Sucesivos episodios nos han demostrado que la corrupción mata. Once, Crogmanon, Castelar, las rutas precarias, el colapso energético han generado muertos y heridos por doquier. El fallo del Estado es indiscutible.
Promesas electorales, concepciones populistas y la falsa promesa que el Estado todo lo puede han generado un sistema de subsidios cruzados, partidas presupuestarias, sobreprecios, ocultamientos y favores que conforman una maraña de corrupción que todos los días nos sorprende e indigna. Pudieron robar porque nos sedujeron con la gratuidad.
Quizás la madre de todos los males sea una demanda de gratuidad por parte de la población y una oferta de “Estado presente” por parte de la corporación política. La demanda de bienes y servicios gratuitos deriva del falso concepto que “las cosas no cuestan” o del inmoral principio por el cual “las cosas las debe pagar otro”. Ambos asertos, además de falsos, son muy graves para una sociedad.
Las cosas cuestan. Los bienes y servicios económicos (a diferencia de los bienes superabundantes como el aire) son escasos en relación a sus necesidades. Por tanto tienen precios superiores a cero. Para producirlos hay que incurrir en costos. Dado que tienen valor en el mercado, o lo que es lo mismo dado que los consumidores los valoran, resulta necesario incurrir en costos para producirlos. Cuestan porque valen.
La gratuidad generó exceso de demanda y restricción de la oferta. Simple, consumimos sin mirar el precio y no producimos nada porque no vemos ningún precio. Desde los primeros mercados de Babilonia que la reacción es la misma. Sin precio no hay oferta.
La única forma de incentivar la producción es que sea un negocio rentable. Lo lamento. Bienvenidos a la realidad. No caben en este análisis consideraciones políticas, religiosas, metafísicas o directamente chamuyeras como la del juez Arias de La Plata. “Para considerar las tarifas hay que considerar los derechos”. Amén. Eso pertenece a la religión o al tarotismo, no a la economía, que es la única ciencia relevante para el caso considerado.

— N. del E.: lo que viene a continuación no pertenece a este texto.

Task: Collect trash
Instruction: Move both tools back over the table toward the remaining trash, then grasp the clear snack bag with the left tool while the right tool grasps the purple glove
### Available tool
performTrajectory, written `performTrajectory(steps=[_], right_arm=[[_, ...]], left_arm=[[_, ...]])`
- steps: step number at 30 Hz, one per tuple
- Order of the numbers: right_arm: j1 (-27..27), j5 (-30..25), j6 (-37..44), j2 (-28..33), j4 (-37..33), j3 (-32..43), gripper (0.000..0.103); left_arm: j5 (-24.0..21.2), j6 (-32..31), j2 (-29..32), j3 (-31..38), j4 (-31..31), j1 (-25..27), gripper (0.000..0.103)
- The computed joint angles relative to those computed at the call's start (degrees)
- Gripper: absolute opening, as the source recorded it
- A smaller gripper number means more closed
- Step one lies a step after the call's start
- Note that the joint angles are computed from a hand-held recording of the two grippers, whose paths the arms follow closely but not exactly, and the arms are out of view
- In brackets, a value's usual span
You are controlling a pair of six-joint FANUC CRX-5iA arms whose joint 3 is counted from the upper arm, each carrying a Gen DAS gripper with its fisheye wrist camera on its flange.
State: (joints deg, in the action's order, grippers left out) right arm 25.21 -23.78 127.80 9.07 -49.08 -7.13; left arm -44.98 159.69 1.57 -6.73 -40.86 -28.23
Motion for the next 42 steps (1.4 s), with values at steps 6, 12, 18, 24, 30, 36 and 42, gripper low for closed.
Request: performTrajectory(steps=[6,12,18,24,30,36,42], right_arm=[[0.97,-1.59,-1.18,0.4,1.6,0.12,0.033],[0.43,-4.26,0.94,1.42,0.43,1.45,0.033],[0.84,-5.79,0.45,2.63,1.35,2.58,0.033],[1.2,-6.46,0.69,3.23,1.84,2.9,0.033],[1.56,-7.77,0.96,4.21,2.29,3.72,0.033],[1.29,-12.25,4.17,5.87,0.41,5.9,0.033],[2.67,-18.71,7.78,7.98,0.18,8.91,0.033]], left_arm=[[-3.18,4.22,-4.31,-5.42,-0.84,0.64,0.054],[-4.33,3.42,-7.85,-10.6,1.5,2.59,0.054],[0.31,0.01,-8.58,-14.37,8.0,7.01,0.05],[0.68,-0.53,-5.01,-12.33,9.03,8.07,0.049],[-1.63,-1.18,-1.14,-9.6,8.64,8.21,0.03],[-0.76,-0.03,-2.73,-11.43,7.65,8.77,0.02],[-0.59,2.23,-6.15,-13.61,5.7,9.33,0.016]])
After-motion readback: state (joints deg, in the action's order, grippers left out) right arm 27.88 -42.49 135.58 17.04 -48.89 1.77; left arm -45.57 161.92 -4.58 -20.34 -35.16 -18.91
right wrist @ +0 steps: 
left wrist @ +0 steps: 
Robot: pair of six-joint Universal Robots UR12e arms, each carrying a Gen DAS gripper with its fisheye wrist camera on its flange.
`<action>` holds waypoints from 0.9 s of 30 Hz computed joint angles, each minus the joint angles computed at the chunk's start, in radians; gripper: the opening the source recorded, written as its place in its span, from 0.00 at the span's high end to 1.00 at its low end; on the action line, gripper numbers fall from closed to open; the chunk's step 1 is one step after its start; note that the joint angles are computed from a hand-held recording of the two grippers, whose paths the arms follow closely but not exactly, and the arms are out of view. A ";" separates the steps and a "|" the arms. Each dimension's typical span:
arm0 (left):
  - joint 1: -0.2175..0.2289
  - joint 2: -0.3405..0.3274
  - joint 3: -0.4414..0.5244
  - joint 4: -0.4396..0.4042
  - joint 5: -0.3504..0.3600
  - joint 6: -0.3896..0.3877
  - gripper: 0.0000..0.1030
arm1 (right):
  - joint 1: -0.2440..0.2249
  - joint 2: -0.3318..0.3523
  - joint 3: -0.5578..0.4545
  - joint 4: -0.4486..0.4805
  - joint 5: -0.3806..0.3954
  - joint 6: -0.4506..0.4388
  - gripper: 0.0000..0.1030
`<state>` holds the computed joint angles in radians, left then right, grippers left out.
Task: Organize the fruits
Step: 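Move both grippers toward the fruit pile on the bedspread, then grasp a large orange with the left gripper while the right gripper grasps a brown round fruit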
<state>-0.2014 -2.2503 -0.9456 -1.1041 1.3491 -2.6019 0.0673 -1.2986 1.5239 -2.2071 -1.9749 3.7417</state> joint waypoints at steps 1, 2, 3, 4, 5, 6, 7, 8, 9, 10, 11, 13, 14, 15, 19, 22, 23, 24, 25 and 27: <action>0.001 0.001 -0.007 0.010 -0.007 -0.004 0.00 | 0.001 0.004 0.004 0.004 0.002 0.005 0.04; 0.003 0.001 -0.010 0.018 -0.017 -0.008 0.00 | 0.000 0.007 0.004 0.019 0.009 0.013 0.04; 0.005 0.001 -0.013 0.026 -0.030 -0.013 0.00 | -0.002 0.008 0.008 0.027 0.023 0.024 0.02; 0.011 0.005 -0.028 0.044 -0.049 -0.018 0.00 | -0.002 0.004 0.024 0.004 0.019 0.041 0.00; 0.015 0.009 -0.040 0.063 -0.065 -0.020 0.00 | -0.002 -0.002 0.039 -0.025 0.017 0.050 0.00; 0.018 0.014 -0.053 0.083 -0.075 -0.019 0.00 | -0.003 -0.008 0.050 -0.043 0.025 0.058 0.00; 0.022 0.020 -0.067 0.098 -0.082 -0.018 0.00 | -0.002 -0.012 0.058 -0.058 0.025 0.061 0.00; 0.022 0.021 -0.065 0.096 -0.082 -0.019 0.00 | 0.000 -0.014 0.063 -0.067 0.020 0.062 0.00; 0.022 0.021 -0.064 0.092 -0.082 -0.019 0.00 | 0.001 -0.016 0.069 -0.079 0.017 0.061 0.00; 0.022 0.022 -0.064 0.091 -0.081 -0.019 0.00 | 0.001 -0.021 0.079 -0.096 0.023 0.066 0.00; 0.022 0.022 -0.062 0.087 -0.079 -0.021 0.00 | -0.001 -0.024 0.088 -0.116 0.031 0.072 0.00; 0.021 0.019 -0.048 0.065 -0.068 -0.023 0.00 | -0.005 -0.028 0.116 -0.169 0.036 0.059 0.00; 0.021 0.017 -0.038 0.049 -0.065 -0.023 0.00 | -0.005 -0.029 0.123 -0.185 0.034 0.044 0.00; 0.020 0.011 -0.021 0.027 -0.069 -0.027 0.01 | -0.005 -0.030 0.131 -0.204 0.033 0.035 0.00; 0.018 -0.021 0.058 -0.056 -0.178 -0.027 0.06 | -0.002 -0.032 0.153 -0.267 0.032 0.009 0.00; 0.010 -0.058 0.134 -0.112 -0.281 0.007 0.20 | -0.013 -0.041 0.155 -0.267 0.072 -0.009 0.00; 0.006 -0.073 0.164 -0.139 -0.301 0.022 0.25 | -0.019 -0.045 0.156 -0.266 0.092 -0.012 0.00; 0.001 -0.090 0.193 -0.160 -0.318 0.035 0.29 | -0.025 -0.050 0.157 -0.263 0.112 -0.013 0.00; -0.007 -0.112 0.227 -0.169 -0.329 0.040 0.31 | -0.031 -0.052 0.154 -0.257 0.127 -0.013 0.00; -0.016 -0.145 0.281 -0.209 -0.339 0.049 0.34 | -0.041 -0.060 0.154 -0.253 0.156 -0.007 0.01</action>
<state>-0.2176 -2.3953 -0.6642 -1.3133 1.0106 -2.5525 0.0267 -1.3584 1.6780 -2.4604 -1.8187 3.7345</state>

Si queremos gas tenemos que pagar por él. ¿Cuánto? Lo que diga el sistema de precios, los precios de mercado. ¿Es lindo? ¿Es lo que queremos, pagar por el gas? No es la pregunta relevante. La cuestión es que la realidad indica que si queremos un producto tenemos que ir al mercado y pagar por él.
Esta es la realidad que el kirchnerismo escondió mediante pagos indirectos. En rigor, siempre se pagó el gas, siempre los consumidores pusieron plata para obtenerlo. No en forma directa pues el kirchnerismo fue cobarde y mentiroso. Los consumidores pagaron por el gas de la forma más cara y cruel. Con inflación, con los costos de las restricciones, mediante impuestos, y mediante la descapitalización.
Nos comimos todo el gas. Pagamos con la factura tapada. Para que no nos demos cuenta. Hasta que un día, no quedó nada.
Según el ministro Juan José Aranguren con los tarifazos y la suavización anunciada ayer solo se logrará cubrir el 75% del costo de la provisión del gas. Aun así, “haciendo todo bien, dejaremos de importar gas en barco (que es el más costoso) hacia el año 2021 o 2022”. Quiere decir que los argentinos tendremos que esperar hasta después del Mundial de Qatar para volver a la situación de gas previa al Kichnerismo. Tal es la magnitud de la tragedia de gestión kirchnerista.
Es posible que el legado conceptual (el culto a la gratuidad) haya sido aún más gravoso que la corrupción escandalosa.
La política pública prevé mecanismos de subsidios y contención para los casos más angustiantes. Pero debemos asumir que tras la imagen de un jubilado que genuinamente no puede pagar y merece un subsidio de tarifa social hay un tsunami de demanda de gratuidad injusta e insostenible.
El kirchnerismo ha demostrado acabadamente que la corrupción mata. Ahora empezamos a comprender que la gratuidad corrompe. La herencia conceptual es la más grave de todas las bombas. Y sigue estallando.